La riforma del ministro De Lorenzo, esponente di quel Partito liberale che aveva votato contro nel 1978 la legge istitutiva del Servizio sanitario nazionale, nei primi anni ‘90 ha esautorato (e deresponsabilizzato) le autonomie locali in forza di una sconsiderata regionalizzazione del governo della salute pubblica.
L’Anci dei Sindaci superstar, piegata alla politica-spettacolo, non ha saputo reagire adeguatamente, causa l’appassionato e pressoché esclusivo concentrarsi su argomenti di più facile sponsorizzazione.
Ad ogni buon conto, ci sono esempi di altra consistenza morale e politica. Migliaia di amministratori locali prestano il loro servizio con serietà, lontani dai riflettori, costituendo silenziosamente una riserva di credibilità e di speranza. Operano con passione e intelligenza, dimostrando che la preparazione non è un requisito secondario del buongoverno.
Comunque, è proprio dai Comuni che l’Italia deve ripartire, contando sull’avvento di una nuova generazione di Sindaci e amministratori locali, possibilmente più consapevoli della delicatezza delle funzioni e delle responsabilità che ricadono sulle loro spalle.
Il Comune è la palestra della democrazia, il luogo dove si manifesta la vocazione al servizio della comunità.
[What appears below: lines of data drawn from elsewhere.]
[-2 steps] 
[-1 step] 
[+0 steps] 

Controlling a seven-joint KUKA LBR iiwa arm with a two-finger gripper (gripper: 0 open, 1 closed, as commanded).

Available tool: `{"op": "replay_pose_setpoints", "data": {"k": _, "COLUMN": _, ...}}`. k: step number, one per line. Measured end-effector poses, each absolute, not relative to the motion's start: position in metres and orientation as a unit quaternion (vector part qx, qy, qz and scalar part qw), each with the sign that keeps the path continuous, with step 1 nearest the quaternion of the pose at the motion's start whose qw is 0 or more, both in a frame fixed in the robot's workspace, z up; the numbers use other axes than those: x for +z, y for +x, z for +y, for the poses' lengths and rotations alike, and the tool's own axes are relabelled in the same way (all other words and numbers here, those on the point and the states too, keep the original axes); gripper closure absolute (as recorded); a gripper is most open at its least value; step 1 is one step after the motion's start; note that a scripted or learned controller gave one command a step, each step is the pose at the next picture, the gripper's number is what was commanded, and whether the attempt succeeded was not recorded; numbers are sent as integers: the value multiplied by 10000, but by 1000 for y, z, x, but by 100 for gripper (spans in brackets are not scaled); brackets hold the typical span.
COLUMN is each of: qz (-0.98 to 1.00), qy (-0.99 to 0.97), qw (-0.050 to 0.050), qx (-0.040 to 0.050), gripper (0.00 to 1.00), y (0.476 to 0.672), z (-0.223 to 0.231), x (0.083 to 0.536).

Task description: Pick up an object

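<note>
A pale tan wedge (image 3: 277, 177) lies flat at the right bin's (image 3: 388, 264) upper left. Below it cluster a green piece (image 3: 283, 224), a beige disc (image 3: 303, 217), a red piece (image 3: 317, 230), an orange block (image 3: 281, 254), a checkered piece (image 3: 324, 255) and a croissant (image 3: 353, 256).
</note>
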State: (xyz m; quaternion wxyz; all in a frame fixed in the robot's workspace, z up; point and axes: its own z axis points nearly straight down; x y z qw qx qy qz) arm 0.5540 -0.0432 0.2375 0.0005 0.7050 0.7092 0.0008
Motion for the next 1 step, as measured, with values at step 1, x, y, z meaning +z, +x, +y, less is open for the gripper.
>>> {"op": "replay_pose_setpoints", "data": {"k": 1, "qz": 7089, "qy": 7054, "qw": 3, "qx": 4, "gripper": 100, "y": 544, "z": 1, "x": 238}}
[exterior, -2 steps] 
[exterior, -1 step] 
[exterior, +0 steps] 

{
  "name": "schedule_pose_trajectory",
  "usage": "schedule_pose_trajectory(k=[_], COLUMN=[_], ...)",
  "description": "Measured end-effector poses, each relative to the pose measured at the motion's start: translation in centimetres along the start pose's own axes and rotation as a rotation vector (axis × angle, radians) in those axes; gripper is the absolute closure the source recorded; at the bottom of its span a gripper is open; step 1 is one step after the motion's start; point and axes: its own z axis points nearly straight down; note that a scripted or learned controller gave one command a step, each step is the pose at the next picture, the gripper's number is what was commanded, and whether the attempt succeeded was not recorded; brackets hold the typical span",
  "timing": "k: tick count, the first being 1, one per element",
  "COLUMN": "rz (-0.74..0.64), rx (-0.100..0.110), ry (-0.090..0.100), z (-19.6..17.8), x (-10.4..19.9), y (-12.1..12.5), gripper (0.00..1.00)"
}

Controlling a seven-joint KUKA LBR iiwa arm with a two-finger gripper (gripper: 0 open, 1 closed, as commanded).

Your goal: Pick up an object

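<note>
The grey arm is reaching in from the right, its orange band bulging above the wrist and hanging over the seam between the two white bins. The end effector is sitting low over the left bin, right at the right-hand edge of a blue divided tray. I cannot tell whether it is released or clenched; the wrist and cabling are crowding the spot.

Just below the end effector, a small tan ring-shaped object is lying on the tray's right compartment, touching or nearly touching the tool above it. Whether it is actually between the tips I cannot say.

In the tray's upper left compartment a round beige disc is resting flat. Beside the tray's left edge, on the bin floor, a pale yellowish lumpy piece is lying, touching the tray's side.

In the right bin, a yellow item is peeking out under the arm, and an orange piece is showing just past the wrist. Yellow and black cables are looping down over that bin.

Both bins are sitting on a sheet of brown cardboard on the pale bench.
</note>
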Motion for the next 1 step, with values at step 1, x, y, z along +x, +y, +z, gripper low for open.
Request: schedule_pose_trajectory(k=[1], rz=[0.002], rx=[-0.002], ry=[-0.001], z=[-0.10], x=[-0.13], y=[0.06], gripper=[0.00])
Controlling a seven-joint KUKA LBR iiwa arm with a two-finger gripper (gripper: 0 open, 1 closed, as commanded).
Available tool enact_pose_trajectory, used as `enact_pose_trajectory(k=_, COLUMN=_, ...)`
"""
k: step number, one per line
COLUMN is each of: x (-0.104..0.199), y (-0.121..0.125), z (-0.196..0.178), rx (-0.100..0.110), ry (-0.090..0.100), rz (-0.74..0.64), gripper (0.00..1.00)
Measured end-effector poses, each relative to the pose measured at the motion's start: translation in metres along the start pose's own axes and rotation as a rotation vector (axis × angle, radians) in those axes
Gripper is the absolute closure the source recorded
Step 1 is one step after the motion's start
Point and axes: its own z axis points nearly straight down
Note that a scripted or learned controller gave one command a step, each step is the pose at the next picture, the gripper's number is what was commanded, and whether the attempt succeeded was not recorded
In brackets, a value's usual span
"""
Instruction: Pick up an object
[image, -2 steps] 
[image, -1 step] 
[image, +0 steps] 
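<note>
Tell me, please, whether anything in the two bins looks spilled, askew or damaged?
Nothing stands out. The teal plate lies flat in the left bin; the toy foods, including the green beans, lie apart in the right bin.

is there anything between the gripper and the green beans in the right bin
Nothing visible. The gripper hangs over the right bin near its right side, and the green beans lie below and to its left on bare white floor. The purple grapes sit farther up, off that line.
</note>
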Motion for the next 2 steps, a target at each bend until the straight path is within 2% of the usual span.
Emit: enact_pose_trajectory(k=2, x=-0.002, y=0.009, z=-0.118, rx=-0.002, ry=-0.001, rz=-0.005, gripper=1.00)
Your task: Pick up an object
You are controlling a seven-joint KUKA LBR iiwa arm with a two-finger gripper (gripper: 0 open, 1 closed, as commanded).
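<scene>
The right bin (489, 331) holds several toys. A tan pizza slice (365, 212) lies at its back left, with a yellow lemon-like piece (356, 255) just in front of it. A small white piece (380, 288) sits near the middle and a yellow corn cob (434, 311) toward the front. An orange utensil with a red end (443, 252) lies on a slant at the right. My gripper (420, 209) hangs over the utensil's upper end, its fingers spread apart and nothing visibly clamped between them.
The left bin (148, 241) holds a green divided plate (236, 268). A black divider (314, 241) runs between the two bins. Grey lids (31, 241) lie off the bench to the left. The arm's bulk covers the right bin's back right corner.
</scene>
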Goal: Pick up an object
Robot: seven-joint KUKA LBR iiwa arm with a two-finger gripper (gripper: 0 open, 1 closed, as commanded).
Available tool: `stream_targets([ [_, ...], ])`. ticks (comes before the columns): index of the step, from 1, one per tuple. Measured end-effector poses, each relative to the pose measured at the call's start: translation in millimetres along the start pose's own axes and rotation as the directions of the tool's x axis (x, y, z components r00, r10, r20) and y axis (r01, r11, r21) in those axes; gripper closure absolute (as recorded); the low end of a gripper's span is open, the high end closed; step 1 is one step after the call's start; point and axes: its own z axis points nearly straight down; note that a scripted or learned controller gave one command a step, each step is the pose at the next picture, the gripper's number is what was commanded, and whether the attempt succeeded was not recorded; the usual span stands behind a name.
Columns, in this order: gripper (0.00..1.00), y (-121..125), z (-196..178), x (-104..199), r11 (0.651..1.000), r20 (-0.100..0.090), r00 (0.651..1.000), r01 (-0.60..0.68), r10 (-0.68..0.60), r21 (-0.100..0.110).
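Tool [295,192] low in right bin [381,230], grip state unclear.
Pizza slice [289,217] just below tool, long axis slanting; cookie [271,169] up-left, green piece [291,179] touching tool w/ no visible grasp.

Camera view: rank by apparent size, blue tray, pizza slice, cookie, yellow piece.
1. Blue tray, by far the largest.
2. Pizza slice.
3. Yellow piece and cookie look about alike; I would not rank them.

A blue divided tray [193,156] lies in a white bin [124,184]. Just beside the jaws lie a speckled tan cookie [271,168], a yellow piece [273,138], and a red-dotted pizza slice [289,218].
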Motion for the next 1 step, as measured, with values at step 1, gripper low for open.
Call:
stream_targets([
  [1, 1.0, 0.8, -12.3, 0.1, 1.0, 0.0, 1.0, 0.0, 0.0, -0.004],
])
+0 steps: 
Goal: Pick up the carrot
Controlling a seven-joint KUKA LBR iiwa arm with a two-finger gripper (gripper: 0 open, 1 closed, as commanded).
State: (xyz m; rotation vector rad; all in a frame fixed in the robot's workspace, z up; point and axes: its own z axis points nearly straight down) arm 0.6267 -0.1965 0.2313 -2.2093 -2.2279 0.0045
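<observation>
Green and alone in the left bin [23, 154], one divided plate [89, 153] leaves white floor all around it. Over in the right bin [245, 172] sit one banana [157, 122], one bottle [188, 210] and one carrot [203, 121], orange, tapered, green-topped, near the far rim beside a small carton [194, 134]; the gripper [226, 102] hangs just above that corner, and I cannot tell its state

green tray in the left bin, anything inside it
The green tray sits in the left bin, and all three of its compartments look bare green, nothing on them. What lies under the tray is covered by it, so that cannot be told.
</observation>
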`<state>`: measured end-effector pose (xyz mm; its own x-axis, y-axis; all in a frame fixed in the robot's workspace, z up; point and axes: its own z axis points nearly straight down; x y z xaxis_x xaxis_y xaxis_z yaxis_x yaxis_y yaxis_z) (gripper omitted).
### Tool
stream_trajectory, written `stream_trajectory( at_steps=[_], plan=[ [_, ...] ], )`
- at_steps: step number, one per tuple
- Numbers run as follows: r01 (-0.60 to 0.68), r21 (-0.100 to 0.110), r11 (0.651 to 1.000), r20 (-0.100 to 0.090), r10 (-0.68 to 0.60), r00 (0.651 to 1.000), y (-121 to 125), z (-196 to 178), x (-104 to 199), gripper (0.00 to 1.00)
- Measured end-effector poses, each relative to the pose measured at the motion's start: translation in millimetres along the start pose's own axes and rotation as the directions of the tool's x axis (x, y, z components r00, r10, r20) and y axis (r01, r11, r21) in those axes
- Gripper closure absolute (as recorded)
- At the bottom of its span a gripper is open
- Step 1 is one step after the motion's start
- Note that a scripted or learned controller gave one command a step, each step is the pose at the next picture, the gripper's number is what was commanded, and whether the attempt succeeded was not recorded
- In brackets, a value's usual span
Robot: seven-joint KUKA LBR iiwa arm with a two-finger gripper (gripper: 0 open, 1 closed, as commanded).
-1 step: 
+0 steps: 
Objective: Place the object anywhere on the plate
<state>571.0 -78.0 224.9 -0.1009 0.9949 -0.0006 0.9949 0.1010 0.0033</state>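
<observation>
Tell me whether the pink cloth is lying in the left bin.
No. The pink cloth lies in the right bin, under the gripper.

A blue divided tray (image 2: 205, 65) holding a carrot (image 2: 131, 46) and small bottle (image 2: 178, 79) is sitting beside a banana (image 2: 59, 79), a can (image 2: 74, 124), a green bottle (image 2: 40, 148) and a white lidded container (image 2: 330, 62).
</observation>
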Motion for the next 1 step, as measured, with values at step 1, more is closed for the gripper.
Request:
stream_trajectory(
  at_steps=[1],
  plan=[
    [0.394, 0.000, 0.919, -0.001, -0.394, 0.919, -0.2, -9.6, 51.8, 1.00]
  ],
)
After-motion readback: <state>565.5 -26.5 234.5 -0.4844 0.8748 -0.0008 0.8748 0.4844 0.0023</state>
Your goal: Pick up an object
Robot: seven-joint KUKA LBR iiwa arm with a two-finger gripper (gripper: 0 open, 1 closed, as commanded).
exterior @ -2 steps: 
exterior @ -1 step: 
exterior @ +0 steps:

Non deve trasformarsi nel piedistallo di nessuno, nemmeno del “primo delegato” della comunità locale.
Se domani dovesse rinascere un partito d’ispirazione cristiana, di certo sarebbe suo l’obiettivo, nel solco del municipalismo sturziano, di rimettere necessariamente a fuoco l’idea di “Repubblica delle autonomie” che la Costituzione innalza a principio ordinatore.